When you read the Mandiant APT1 report or similar posts you realise how successful attacks can be when they move laterally. Delivery the file by email, establish C2 communication initially via HTTP (WEBC2) and then later via a more elaborate remote access trojan (RAT). Moving laterally through privilege escalation and further compromise. Data is compressed and encrypted and exfiltrated.
The real time Big Data Security analytics can model this as it happens.
- The email is processed, mail headers extracted to gain the origination IP address of the sender. The text can be analysed for irregularities and sentiment and the attachment extracted and processed.
- Pivoting off the attachment can produce a vast amount of information. Are there files embedded inside the attachment? Is the attachment or files within the attachment known malware when compared to VirusTotal or malware database (e.g. MD5/SHA-1/ssdeep).
- Detonate the attachment in a controlled way using a Malware Sandbox and extract the output communications (DNS, HTTP, IRC, XMPP) for DNS and IP information.
- Determine based on Session and Protocol information indicating that this communication is an outlier.
- Correlate all of this information with indicators and warnings produced by threat management systems.
The correlation is not a JOIN on an IP address it is a probabilistic model that is used to make a decision .. but more on this in a future post.
Although my points look simple there is real math and real science (Machine Learning) that can be applied to this task.

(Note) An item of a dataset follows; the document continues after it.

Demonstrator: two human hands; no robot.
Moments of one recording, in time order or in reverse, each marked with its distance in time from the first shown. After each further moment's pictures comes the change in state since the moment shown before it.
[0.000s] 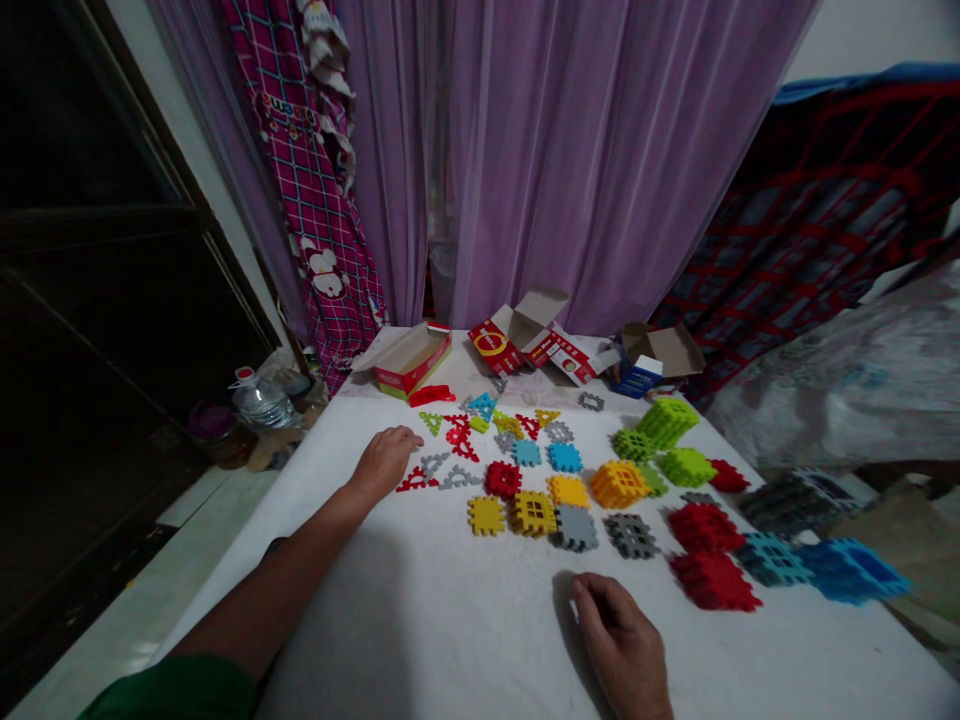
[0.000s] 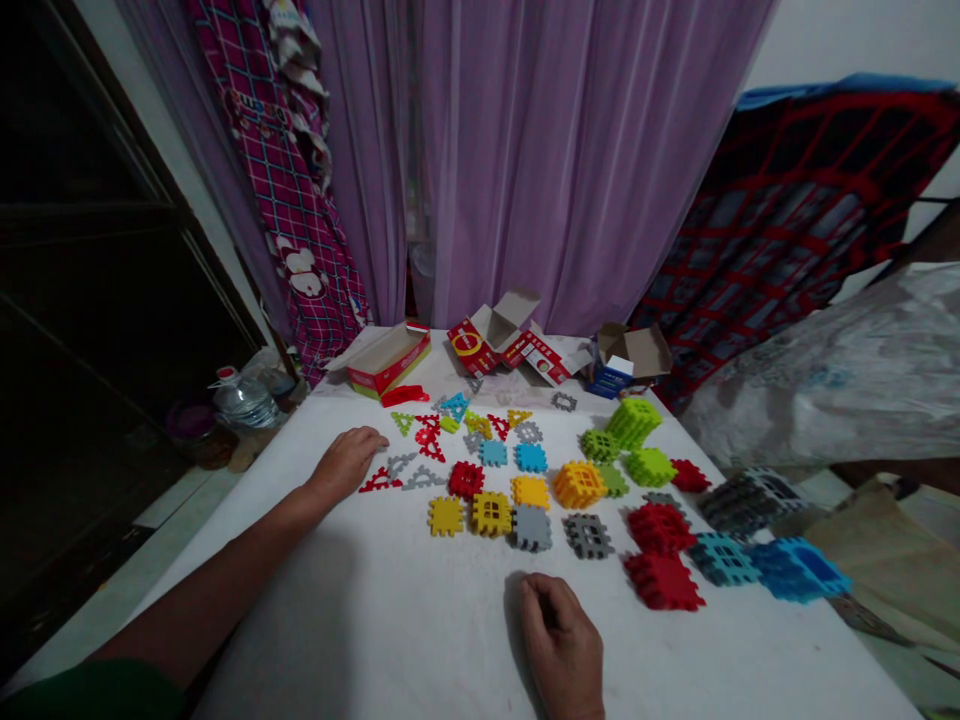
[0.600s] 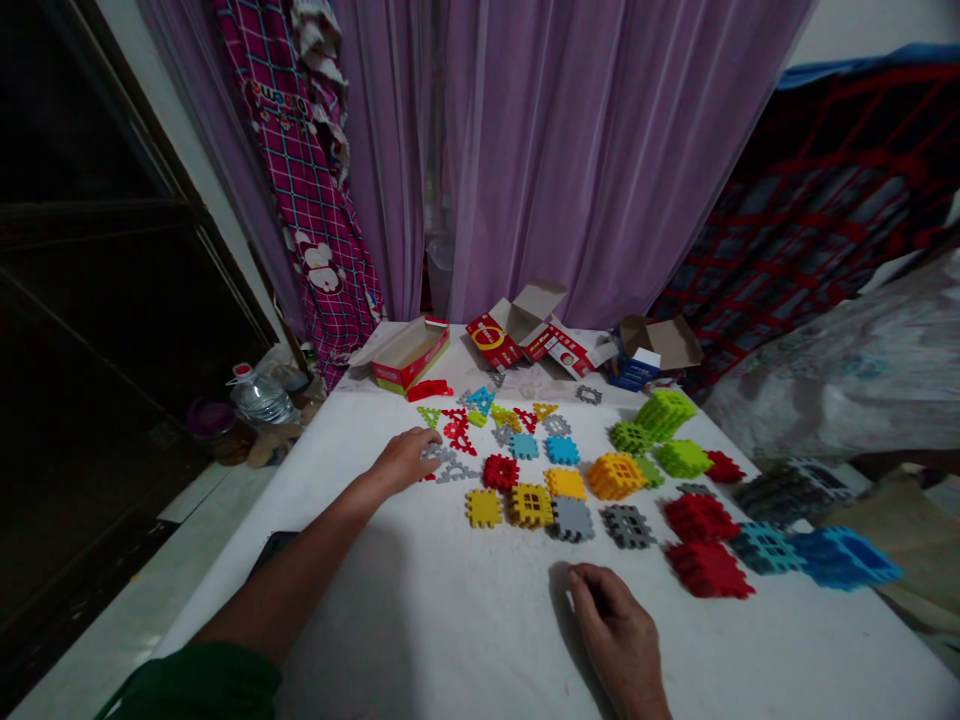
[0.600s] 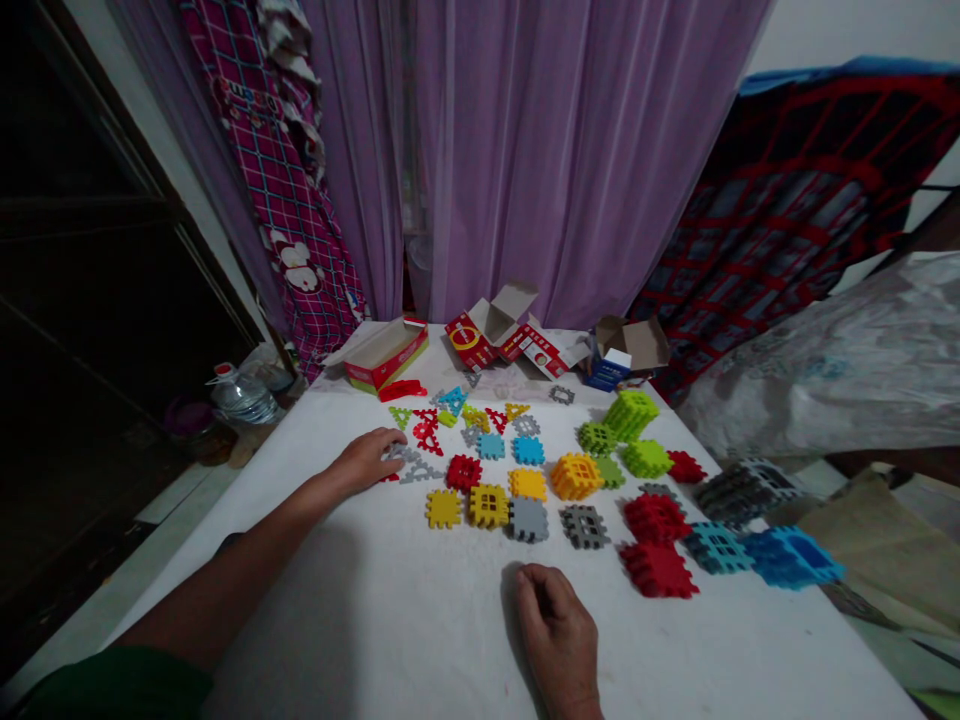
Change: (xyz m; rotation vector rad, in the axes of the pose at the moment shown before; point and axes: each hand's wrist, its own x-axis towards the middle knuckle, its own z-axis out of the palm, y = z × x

This is a light year away from traditional classification and correlation. For example take the modelling of entropy for Metasploits Meterpreter - a payload delivered to remotely access a compromised host.
It's a simple model because I am only looking at two vectors (features). Entropy of the data transmitted and the amount or size of data transmitted. The blue line is the Client to Server entropy and the red dots are Server to Client entropy. This conversation takes place over HTTP and despite some weird URI's it looks like any other conversation to Wireshark.

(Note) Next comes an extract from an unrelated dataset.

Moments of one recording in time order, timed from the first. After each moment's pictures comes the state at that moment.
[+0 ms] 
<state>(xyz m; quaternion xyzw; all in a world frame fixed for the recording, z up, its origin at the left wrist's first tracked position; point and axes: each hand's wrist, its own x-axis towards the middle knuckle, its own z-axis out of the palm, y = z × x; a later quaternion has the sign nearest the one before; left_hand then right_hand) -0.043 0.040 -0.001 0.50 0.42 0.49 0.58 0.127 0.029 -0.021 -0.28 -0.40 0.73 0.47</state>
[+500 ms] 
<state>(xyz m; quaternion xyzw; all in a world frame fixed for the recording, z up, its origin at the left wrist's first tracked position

|Client and Server Entropy for a Meterpreter Session over HTTP|
When I look at the same conversation in approximately 55K conversations of HTTP conversations you can see how even simple features can be used to find outliers. In the figure below I have graphed Client to Server entropy for 54,189 HTTP conversations and that of the Meterpreter session which is also using HTTP. Meterpreter encrypts all communications between the client and the server and therefore has a very high entropy of almost 8 bits per byte.

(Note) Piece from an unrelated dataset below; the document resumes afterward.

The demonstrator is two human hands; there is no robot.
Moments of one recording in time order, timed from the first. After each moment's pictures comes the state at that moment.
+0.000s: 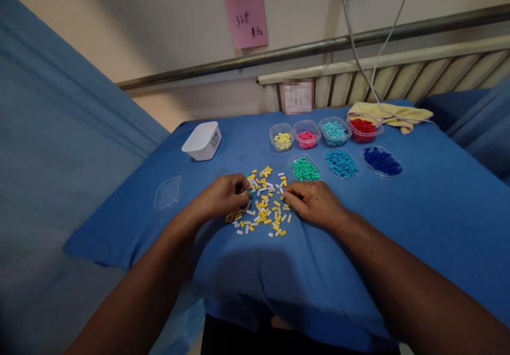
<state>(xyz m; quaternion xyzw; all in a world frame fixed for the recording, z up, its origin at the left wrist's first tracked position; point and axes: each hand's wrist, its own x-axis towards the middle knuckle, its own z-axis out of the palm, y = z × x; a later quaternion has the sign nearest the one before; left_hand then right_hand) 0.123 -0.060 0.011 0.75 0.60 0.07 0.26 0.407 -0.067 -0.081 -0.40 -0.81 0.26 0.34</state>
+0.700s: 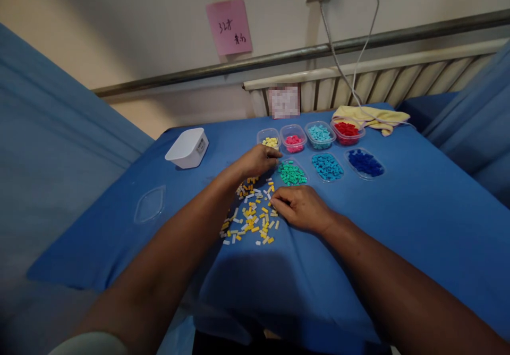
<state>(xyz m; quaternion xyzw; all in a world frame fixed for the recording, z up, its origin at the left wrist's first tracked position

|The Meterpreter needle in a HTTP haystack|
Big Data Security Analytics is the next generation of real time security products and has real applicability in disrupting the attack lifecycle or kill chain. Simple lateral attacks currently thwart defensive lines because of lack of communication and information sharing, there's no brain to contemplate and mitigate attacks.
I have briefly touched on Machine Learning and it's use in Big Data Security Analytics. I will look to focus on it in some future blog posts. Hope you enjoyed this post! If you did let us know!